From Tables 1 to 4, it can be seen that the slurry composition according to the present invention significantly reduces the corrosion rate and oxide erosion while maintaining a high polishing rate, and greatly improves the storage stability.

The slurry composition of the present invention is excellent in storage stability or dispersion stability by containing PEG, and has a high polishing rate. Therefore, when using the slurry according to the invention, high productivity in the semiconductor manufacturing process can be expected.

In addition, defects such as corrosion or cracks during polishing are significantly reduced, thereby ensuring a high yield in the semiconductor manufacturing process.

Claims (6)

A slurry composition for metal CMP, comprising a peroxide compound and an inorganic acid, an organic acid compound having one or more carboxyl groups, a metal oxide, polyethylene glycol (PEG), and deionized water. The slurry composition for metal CMP according to claim 1, further comprising a glycol compound.
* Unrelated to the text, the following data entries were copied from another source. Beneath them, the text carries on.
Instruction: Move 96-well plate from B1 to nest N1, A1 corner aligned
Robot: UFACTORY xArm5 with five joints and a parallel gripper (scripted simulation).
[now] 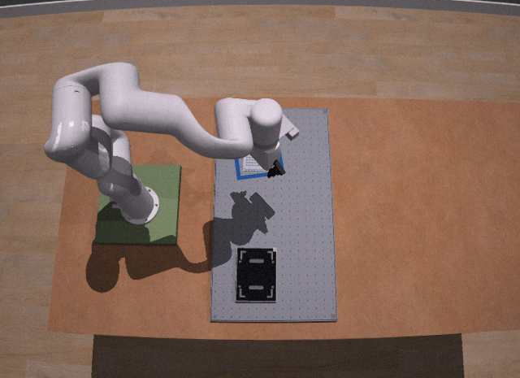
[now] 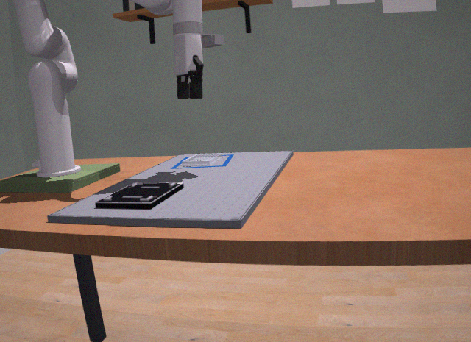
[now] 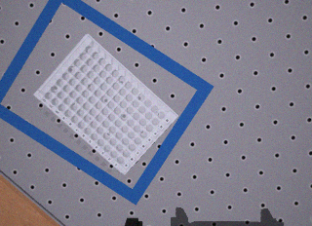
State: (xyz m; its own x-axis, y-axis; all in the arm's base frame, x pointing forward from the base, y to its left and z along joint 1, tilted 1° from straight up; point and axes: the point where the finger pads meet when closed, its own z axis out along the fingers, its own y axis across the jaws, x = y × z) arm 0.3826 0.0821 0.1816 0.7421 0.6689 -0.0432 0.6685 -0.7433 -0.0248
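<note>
The 96-well plate lies 2 cm behind my hand, 11 cm to the left of it and 19 cm below it. Also, from my hand: black plate nest (1 cm behind, 29 cm to the right, 19 cm below); then A1 label (4 cm ahead, 21 cm to the right, 18 cm below).
</note>
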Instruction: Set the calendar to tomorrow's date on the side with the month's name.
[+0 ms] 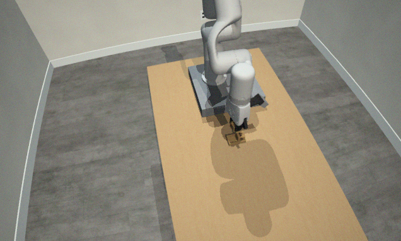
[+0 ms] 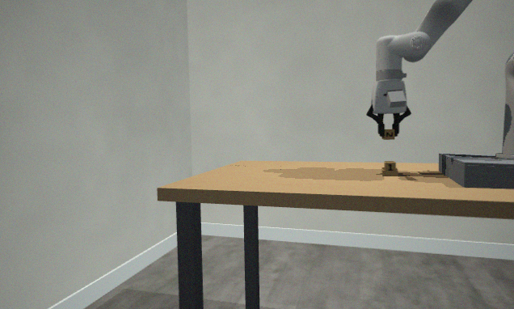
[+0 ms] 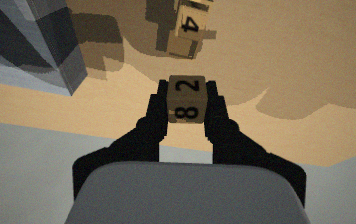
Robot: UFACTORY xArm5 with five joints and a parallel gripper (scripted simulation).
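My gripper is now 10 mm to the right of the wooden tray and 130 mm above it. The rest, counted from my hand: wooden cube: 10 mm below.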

The method of claim 2, wherein the peroxide compound includes hydrogen peroxide, benzoyl peroxide, calcium peroxide, barium peroxide, sodium peroxide or mixtures thereof; Nitric acid, sulfuric acid, hydrochloric acid, phosphoric acid, or mixtures thereof; As the organic acid compound, acetic acid, citric acid, glutaric acid, glutaric acid, glycolic acid, formic acid, lactic acid, malic acid, male Acid (maleic acid), oxalic acid, phthalic acid, succinic acid, tartaric acid, or mixtures thereof; Silica, aluminum, ceria, zirconia or a mixture thereof as the metal oxide; Monoethylene glycol, diethylene glycol, triethylene glycol or a mixture thereof is used as the glycol compound. The method of claim 3, wherein based on the total weight of the slurry composition, 0.1 to 10 wt% of the peroxide compound; 0.001 to 0.1 wt% of the inorganic acid; 0.01 to 10 wt% of the organic acid compound; 1 to 25% by weight of the silica, or 0.5% to 10% by weight of the alumina, the ceria, or the zirconia; 0.001 to 1 weight percent of the PEG; And Slurry composition for metal CMP, characterized in that it comprises 0.001 to 8% by weight of the glycol compound. The slurry composition for metal CMP according to any one of claims 1 to 4, which is used for polishing a tungsten wafer. A metal polishing method using the slurry composition according to any one of claims 1 to 5.